Given the point $P(a, 2)$ lies on the curve, we substitute into the original equation:

$2 = a^{\frac{1}{3}} \Rightarrow a = 2^3 = 8.$

Now evaluating $x^{\frac{1}{3}}$ near the vicinity of $2$:
For $a = 1.5$,
$1.5^{\frac{1}{3}} \approx 1.144\ ext{ and for } a = 1.6, \\ 1.6^{\frac{1}{3}} \approx 1.171.$
This shows that as $a$ approaches between 1.5 and 1.6, the values of $y$ remain between $(1.144, 1.171)$, confirming that $1.5 < a < 1.6$.

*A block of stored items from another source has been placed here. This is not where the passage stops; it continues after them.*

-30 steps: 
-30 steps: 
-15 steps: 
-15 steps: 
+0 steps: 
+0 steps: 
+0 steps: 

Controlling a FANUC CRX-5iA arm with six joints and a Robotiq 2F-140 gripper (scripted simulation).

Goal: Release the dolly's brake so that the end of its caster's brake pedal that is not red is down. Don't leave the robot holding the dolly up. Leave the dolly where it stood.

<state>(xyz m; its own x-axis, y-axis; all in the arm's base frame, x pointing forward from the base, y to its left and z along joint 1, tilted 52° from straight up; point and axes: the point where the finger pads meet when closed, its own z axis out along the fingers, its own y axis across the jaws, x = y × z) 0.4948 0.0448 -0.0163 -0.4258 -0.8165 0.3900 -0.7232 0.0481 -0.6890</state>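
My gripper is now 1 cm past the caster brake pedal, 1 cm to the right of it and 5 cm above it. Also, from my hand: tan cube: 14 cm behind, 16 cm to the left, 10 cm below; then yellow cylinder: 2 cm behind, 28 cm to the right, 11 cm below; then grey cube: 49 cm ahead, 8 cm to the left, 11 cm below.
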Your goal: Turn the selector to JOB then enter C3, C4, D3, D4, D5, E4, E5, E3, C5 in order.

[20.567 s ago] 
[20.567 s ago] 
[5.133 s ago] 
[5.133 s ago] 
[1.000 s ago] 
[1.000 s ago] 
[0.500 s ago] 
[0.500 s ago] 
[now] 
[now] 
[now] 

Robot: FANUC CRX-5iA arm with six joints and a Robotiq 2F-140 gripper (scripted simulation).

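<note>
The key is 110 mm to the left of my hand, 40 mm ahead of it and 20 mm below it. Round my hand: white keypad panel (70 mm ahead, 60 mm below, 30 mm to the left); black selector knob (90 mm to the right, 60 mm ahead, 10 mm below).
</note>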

Using the iteration formula $x_{n+1} = 2x_n^2$, we start with $x_1 = 1.5$:

1. Calculate $x_2$:
   $x_2 = 2(1.5)^2 = 2(2.25) = 4.5.$

2. Calculate $x_3$:
   $x_3 = 2(4.5)^2 = 2(20.25) = 40.5.$

Thus, $x_3 = 40.5$.

As we apply the iteration formula repeatedly, the sequence $x_n$ increases rapidly since with each iteration we square the previous value and multiply by 2. Therefore, as $n$ approaches infinity, $x_n$ heads towards infinity:

$\lim_{n \to \infty} x_n = \infty.$
Hence, the long-term behaviour of $x_n$ is that it diverges to infinity.